Most of the nation’s international assistance has been cut off, though there are exceptions for humanitarian aid. Billions of dollars in central bank assets held abroad have also been frozen, which has put pressure on the banking system.
Those billions in assets of the Afghani central bank that are in accounts abroad should stay frozen, for if they were to be unfrozen, the Taliban would promptly take them over. And nothing should be done that would support the fanatical Muslims of the Taliban.
“Our worry is Afghan suffering will increase, the impact will be inside… but also it could be beyond Afghanistan… in terms of displacement not only to countries like Pakistan and Iran that have been generous hosts of refugees for decades, but beyond.”
The total needed for humanitarian operations in Afghanistan in the next few months is $600 million, Baloch said, and only 35% of that had been provided by international donors, despite promises at a recent conference in Geneva where donors pledged more than $1 billion in aid….
If the Americans can figure out a way to distribute aid directly to impoverished Afghans, bypassing the Taliban altogether, then some limited humanitarian aid could be given. But that’s it. And before making any commitment to provide such aid, Washington should try to claw back as much of the billions that were seized by corrupt Afghans, such as Abdul Rahim, Daoud, and Hamed Wardak.
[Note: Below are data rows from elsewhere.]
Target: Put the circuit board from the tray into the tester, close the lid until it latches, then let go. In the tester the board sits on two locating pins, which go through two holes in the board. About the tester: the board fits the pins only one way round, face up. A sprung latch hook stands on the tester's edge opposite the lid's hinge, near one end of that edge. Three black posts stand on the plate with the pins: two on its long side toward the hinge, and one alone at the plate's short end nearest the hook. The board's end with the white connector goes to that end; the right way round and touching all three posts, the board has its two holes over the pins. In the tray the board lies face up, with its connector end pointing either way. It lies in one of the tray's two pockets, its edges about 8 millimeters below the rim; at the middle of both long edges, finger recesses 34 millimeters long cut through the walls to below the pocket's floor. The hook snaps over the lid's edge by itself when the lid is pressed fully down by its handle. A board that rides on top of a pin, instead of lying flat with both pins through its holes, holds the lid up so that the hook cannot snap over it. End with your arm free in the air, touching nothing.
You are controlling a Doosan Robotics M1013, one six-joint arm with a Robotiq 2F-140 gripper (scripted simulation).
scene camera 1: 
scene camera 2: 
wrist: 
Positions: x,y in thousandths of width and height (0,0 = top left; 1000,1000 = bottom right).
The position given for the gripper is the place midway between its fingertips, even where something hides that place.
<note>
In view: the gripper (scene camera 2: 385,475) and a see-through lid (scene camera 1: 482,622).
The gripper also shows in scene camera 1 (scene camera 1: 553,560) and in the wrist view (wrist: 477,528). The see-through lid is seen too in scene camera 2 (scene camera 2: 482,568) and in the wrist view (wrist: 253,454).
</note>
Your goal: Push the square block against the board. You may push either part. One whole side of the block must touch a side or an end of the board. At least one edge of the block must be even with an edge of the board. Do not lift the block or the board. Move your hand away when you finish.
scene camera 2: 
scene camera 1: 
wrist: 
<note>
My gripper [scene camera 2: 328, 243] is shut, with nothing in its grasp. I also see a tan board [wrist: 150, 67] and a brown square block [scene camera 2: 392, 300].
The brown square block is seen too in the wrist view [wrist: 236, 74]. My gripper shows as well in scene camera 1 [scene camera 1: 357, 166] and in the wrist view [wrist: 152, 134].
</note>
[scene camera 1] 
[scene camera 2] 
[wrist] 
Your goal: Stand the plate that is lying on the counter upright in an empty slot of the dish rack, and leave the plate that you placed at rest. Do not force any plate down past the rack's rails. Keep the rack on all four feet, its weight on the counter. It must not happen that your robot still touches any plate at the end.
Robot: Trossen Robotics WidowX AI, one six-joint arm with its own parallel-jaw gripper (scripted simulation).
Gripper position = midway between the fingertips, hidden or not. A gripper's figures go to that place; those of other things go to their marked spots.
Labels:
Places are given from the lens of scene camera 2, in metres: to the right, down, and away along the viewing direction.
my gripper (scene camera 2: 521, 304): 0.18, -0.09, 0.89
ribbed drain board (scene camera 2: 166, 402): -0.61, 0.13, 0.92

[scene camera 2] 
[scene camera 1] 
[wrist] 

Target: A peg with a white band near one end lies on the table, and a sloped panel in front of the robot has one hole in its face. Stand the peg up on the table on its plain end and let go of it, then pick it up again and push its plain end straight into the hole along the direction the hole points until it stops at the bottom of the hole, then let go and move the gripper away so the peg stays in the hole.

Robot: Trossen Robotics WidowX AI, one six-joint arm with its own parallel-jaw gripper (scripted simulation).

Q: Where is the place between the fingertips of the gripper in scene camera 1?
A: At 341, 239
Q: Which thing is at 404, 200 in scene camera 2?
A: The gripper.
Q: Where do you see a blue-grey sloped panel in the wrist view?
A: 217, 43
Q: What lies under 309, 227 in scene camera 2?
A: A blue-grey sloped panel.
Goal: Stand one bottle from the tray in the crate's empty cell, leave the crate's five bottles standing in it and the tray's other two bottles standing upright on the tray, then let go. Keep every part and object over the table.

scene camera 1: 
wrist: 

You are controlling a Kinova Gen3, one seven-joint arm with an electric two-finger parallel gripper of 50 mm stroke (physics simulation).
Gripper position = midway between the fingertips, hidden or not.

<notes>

There ought to be legislation allowing the American government to seize the assets in this country of the Wardaks — and others like them — based on the argument that there is no possible explanation for their great wealth other than corruption, and that the money they stole came from the American government, which has a right to get as much of it back as possible. Washington can, for example, make an attempt at freezing the Wardaks’ bank accounts and seizing the Wardaks’ real estate, and try to persuade other Western countries to do likewise. And that extends to many other Afghans beside the Wardak family – literally, to thousands of Afghans who treated the American government as their own ATM machine. The self-exiled former President of Afghanistan Ashraf Ghani, who skipped his country – what a patriot! — as soon as the Taliban approached Kabul, carried with him on the plane $169 million in cash. Where could he have gotten such sums, given that his official salary was only in the five figures? It’s American aid money, and we must do everything we can to get it back. And how did one of Ghani’s predecessors, the mediagenic Hamid Karzai – who comically claims a net worth of $20,000 — manage to amass $20 million on the same modest salary as Ghani? If we simply compile a list the 200 leading members of the Afghan government from 2001 to 2021, and then beside each name put both their government salaries and their current estimated net worth, the results will be both eye-opening and maddening. What will Biden, what will Congress, do to claw back what is, after all, American taxpayers’ money? Anything? Or, as I greatly fear, nothing?